- [ASSIGNMENT]: All of the records below should be retyped exactly, with no pictures included.

- [RECORDS SUPPLIED]:
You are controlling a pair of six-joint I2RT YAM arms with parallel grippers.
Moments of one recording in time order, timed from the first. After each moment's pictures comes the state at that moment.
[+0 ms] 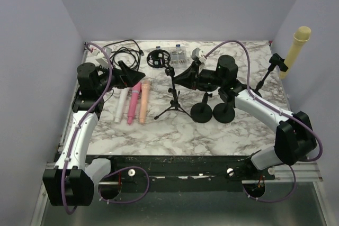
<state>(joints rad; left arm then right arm) -0.01 1.04 0.90 -0.05 0.69 -0.54 0.52 1.47 1.04 0.42 -0.84 0.00</state>
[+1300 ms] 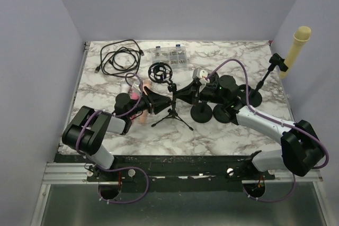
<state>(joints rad) -0.34 1.56 0.36 1.19 0.73 -1.55 0.61 1.35 0.74 0.60 -0.71 -0.05</state>
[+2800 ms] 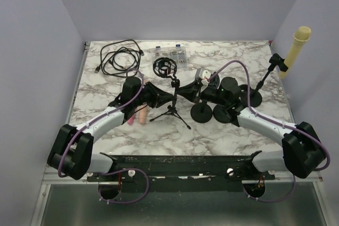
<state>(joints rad) -0.44 1.33 0.68 0.19 0.46 -1.39 0.61 1.33 0.71 0.65 -0.63 -0.10</state>
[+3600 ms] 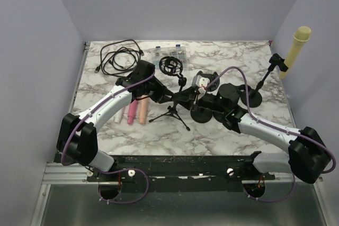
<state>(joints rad) -0.51 1.49 1.15 -0.55 0.36 -1.36 0.72 1.27 0.67 0.63 -0.56 -0.13</state>
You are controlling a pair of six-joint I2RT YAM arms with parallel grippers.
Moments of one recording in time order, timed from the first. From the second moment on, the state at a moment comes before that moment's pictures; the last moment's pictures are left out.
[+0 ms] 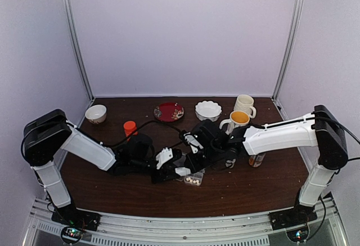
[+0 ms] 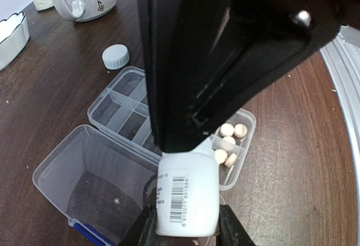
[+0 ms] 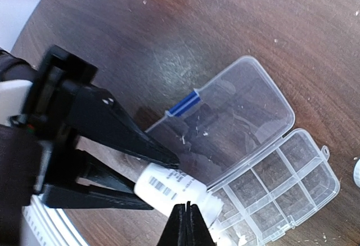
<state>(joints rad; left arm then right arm) -0.91 1.78 0.68 0.47 0.43 0.27 1.03 1.74 1.11 -0.25 -0.07 0.45</state>
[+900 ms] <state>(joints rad) -0.91 1.78 0.70 0.43 0.42 0.26 1.03 1.78 1.11 -0.24 -0.09 0.45</state>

- [EXERCISE OUTPUT]:
You are controlling a pair of six-joint I2RT YAM arms with parallel grippers.
Moments of one recording in time order, timed from the first. After each moment's pictures comes the state at that moment.
[+0 ms] 
<state>(joints rad; left arm then right arm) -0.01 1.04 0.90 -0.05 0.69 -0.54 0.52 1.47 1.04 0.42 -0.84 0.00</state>
[+1300 ms] 
<state>(joints rad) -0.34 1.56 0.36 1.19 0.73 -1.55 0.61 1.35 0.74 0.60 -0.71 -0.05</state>
[+2800 ms] 
<state>(joints rad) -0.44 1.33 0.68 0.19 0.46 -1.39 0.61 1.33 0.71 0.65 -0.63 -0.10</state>
[+3600 ms] 
<state>(joints rad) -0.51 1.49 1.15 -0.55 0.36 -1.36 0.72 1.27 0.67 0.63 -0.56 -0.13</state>
You are controlling a pair of six-joint I2RT YAM arms with parallel grippers.
Moments of one recording in time order, timed from the first. From the second moment on, the state at a moment comes before that moment's pictures; the last moment's pictures are left out.
[+0 ms] 
[+0 ms] 
[+0 ms] 
<state>(joints rad; left arm then right arm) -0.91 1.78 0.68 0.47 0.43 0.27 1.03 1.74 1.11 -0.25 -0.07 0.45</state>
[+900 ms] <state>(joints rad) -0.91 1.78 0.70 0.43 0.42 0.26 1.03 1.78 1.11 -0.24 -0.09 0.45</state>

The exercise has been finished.